2010 Alfa Romeo Pandion – Il suo primo progetto come Bertone Design Director. Il Pandion è stato commissionato da Alfa Romeo per celebrare il loro centenario come Alfa 8C per il 2030. Basato su un Granturismo Maserati con un passo 2 + 2 accorciato, la concept car completamente guidabile è stata progettata e costruita in soli 4 mesi e mezzo! Pandion è pieno di materiali e concetti esotici, come il meccanismo di apertura della porta in due pezzi che si alza fino a 3,6 metri quando è completamente aperto, ruotando attorno al mozzo delle ruote posteriori. Hanno usato la tecnologia Algorithm Design, che riproduce i fenomeni naturali nel computer, offrendo la generazione di forme casuali, come le lame di quarzo radicale nella parte posteriore della macchina. L’interno ha usato le radici degli alberi come riferimento naturale, trasformando i pezzi di rivestimento di comfort in elementi strutturali. I sedili ultrasottili sono tutti rivestiti con gel trasparente retroilluminato che crea una luce blu da piscina all’interno.

 

2011 Jaguar B99 – Jaguar chiese a Bertone di progettare una piccola berlina di lusso, in sostituzione della X-Type. Hanno studiato il ricco patrimonio del marchio e hanno deciso di attenersi all’architettura a tre volumi, a differenza di tutti i giaguari fastback esistenti. Queste proporzioni classiche, con un naso corto e una coda lunga, hanno aiutato la macchina a sembrare estremamente moderna offrendo un profumo del passato.
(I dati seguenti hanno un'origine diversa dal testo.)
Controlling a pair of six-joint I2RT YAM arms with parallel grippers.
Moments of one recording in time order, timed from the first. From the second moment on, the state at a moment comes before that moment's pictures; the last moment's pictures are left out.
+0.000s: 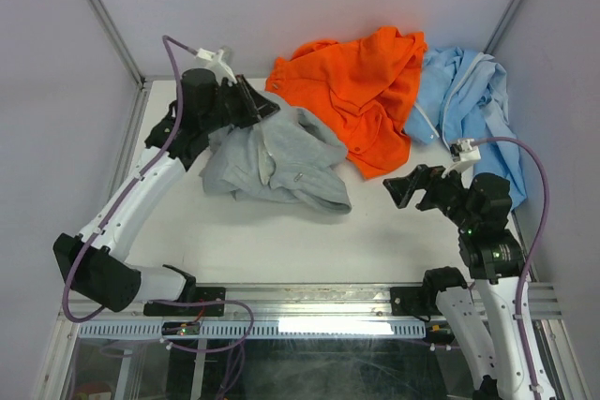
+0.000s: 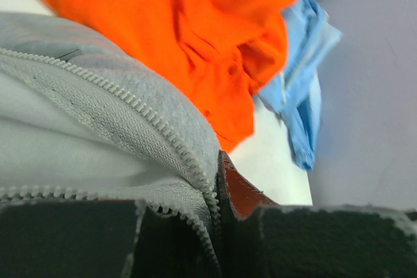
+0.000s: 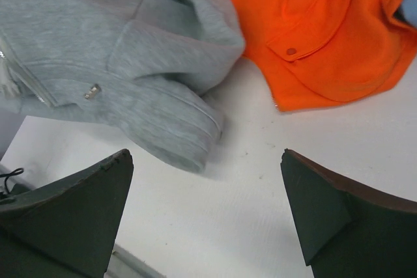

Hanno conferito all’auto un’anatomia ampia e bassa “saltellante” (come viene chiamato l’ornamento del cofano Jaguar che salta), con un cofano lungo ed elegante e potenti muscoli posteriori pronti a balzare sulla preda. L’interno era lussuoso e minimalista, con materiali di grande prestigio.

 

2012 Bertone Nuccio – la concept car celebrativa per il centenario di Bertone, dal nome del figlio del fondatore che ha letteralmente cambiato il design automobilistico globale con le sue innovazioni radicali. Basato su una Ferrari 430, hanno reinventato il famigerato cuneo Bertone degli anni ’60 e ’70 (Carabo, Statos Zero, Countach, et al). Il look da cabina è stato inventato da Bertone (Gandini) e un tema perfetto per il concetto del centenario. Hanno eliminato il lunotto sul tetto parametrico dell’auto, che è stato dipinto di arancione, il colore preferito di Nuccio Bertone.